== WHAT YOU HAVE TO DO ==
All of the data that follows should be retyped exactly, please, except the pictures.

Start of MATERIAL FOR THE TASK

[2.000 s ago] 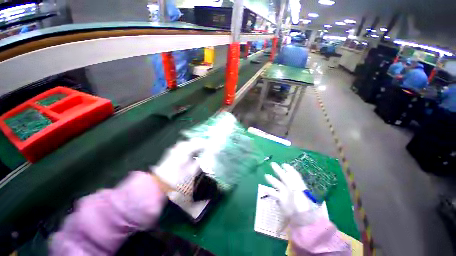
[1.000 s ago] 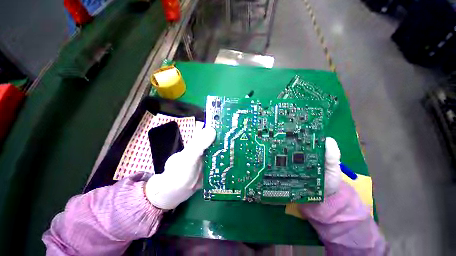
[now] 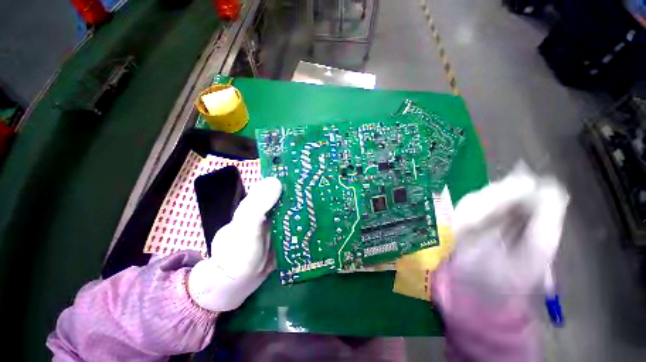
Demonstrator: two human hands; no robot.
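Note:
A green circuit board (image 3: pixel 347 198) is held up over the green mat, solder side towards me, tilted a little. My left hand (image 3: pixel 241 247), in a white glove, grips its left edge with the thumb on top. My right hand (image 3: pixel 506 219), white-gloved and blurred, is off the board to its right. A marker pen with a blue cap (image 3: pixel 554 310) sticks out below the right hand, so that hand holds it; its fingers are too blurred to tell more.
A second board (image 3: pixel 448 145) lies at the mat's far right, partly hidden. A black tray (image 3: pixel 127 244) at left holds a red-dotted sticker sheet (image 3: pixel 173 212) and a black slab (image 3: pixel 218 198). A yellow round container (image 3: pixel 225 113), yellow paper (image 3: pixel 411 277) and the conveyor belt (image 3: pixel 78 155) also show.
The blurred board has come into clear view, held by both hands a second ago. Since then my right hand has let go and moved right with the pen; the board has tilted slightly.

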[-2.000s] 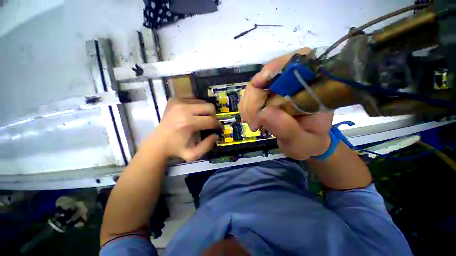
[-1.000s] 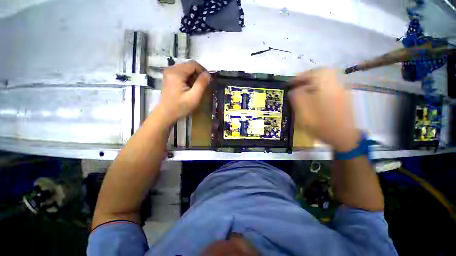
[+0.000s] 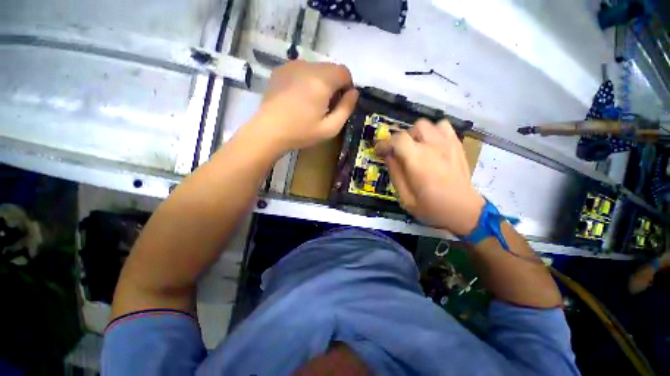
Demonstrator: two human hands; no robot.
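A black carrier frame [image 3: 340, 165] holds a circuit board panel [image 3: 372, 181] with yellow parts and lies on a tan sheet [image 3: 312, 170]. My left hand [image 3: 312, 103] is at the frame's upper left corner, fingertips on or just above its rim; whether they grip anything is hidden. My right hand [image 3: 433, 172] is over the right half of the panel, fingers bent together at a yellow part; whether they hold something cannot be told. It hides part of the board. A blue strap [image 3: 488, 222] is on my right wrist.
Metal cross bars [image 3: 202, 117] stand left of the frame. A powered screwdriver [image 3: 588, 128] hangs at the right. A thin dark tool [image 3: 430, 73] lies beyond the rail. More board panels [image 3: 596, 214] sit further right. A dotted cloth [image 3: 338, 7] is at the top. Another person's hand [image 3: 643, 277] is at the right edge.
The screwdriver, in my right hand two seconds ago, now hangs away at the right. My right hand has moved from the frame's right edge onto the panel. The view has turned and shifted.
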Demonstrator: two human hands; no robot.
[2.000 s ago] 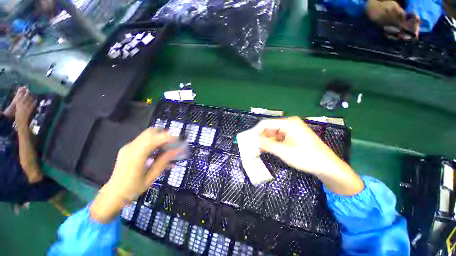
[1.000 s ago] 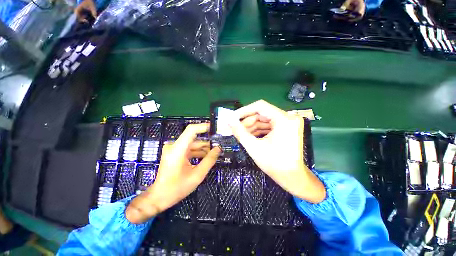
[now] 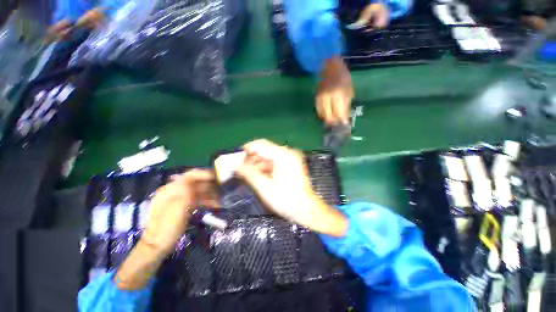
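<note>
My left hand is at the left edge of a black phone housing, fingers bent around it above the tray. The image is blurred and the housing is partly hidden. My right hand pinches a flat white piece, likely the display, at the housing's upper end. A short pale bar shows just below my left fingers; I cannot tell whether it is held. The black blister tray lies under both hands, with pale keypads in its left pockets.
Another person's hand reaches across the green bench to a small dark unit. White pieces lie behind the tray. A parts tray with long white pieces and a yellow loop is right. A plastic bag is far left.
The view has shifted right. The white piece stays in my right fingers at the housing. The other person's arm has come in over the bench to the dark unit. The pale bar now shows below my left hand.
</note>
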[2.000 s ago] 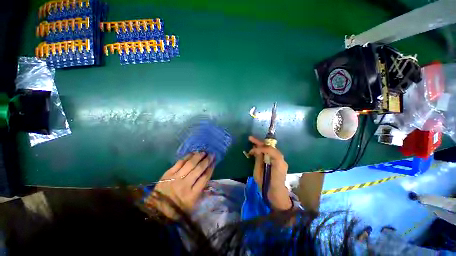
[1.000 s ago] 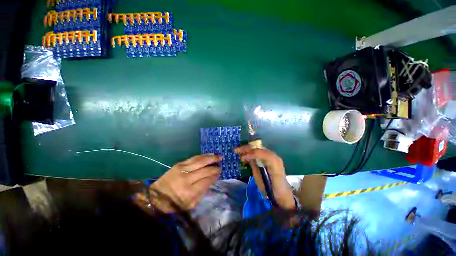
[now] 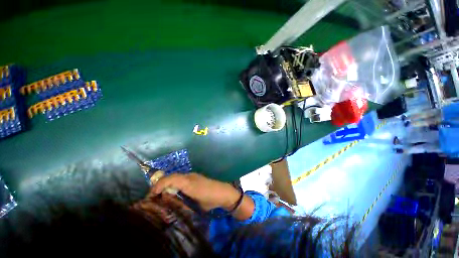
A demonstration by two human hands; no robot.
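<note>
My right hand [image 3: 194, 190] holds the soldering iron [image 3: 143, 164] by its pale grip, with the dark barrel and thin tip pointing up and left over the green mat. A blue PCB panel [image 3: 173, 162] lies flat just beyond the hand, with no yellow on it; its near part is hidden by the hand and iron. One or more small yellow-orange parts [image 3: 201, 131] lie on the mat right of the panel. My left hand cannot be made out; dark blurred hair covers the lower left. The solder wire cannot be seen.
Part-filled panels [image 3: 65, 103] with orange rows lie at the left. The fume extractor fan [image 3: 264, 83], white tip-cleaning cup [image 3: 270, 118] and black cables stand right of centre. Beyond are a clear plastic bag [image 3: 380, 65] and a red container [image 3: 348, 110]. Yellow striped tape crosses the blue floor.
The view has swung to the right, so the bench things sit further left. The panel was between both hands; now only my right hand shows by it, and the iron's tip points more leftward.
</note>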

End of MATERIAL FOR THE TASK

== ANSWER BELOW ==
[2.000 s ago] 
[1.000 s ago] 
[now] 
Demonstrator: two human hands; no robot.
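Note:
A green circuit board (image 3: pixel 347 198) is held up over the green mat, solder side towards me, tilted a little. My left hand (image 3: pixel 241 247), in a white glove, grips its left edge with the thumb on top. My right hand (image 3: pixel 506 219), white-gloved and blurred, is off the board to its right. A marker pen with a blue cap (image 3: pixel 554 310) sticks out below the right hand, so that hand holds it; its fingers are too blurred to tell more.
A second board (image 3: pixel 448 145) lies at the mat's far right, partly hidden. A black tray (image 3: pixel 127 244) at left holds a red-dotted sticker sheet (image 3: pixel 173 212) and a black slab (image 3: pixel 218 198). A yellow round container (image 3: pixel 225 113), yellow paper (image 3: pixel 411 277) and the conveyor belt (image 3: pixel 78 155) also show.
The blurred board has come into clear view, held by both hands a second ago. Since then my right hand has let go and moved right with the pen; the board has tilted slightly.
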
[-2.000s] 
[-1.000s] 
[+0.000s] 
Demonstrator: two human hands; no robot.
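A black carrier frame [image 3: 340, 165] holds a circuit board panel [image 3: 372, 181] with yellow parts and lies on a tan sheet [image 3: 312, 170]. My left hand [image 3: 312, 103] is at the frame's upper left corner, fingertips on or just above its rim; whether they grip anything is hidden. My right hand [image 3: 433, 172] is over the right half of the panel, fingers bent together at a yellow part; whether they hold something cannot be told. It hides part of the board. A blue strap [image 3: 488, 222] is on my right wrist.
Metal cross bars [image 3: 202, 117] stand left of the frame. A powered screwdriver [image 3: 588, 128] hangs at the right. A thin dark tool [image 3: 430, 73] lies beyond the rail. More board panels [image 3: 596, 214] sit further right. A dotted cloth [image 3: 338, 7] is at the top. Another person's hand [image 3: 643, 277] is at the right edge.
The screwdriver, in my right hand two seconds ago, now hangs away at the right. My right hand has moved from the frame's right edge onto the panel. The view has turned and shifted.
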Demonstrator: two human hands; no robot.
[2.000 s ago] 
[1.000 s ago] 
[now] 
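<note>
My left hand is at the left edge of a black phone housing, fingers bent around it above the tray. The image is blurred and the housing is partly hidden. My right hand pinches a flat white piece, likely the display, at the housing's upper end. A short pale bar shows just below my left fingers; I cannot tell whether it is held. The black blister tray lies under both hands, with pale keypads in its left pockets.
Another person's hand reaches across the green bench to a small dark unit. White pieces lie behind the tray. A parts tray with long white pieces and a yellow loop is right. A plastic bag is far left.
The view has shifted right. The white piece stays in my right fingers at the housing. The other person's arm has come in over the bench to the dark unit. The pale bar now shows below my left hand.
</note>
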[2.000 s ago] 
[1.000 s ago] 
[now] 
A demonstration by two human hands; no robot.
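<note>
My right hand [image 3: 194, 190] holds the soldering iron [image 3: 143, 164] by its pale grip, with the dark barrel and thin tip pointing up and left over the green mat. A blue PCB panel [image 3: 173, 162] lies flat just beyond the hand, with no yellow on it; its near part is hidden by the hand and iron. One or more small yellow-orange parts [image 3: 201, 131] lie on the mat right of the panel. My left hand cannot be made out; dark blurred hair covers the lower left. The solder wire cannot be seen.
Part-filled panels [image 3: 65, 103] with orange rows lie at the left. The fume extractor fan [image 3: 264, 83], white tip-cleaning cup [image 3: 270, 118] and black cables stand right of centre. Beyond are a clear plastic bag [image 3: 380, 65] and a red container [image 3: 348, 110]. Yellow striped tape crosses the blue floor.
The view has swung to the right, so the bench things sit further left. The panel was between both hands; now only my right hand shows by it, and the iron's tip points more leftward.
</note>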

This exercise has now been fully answered.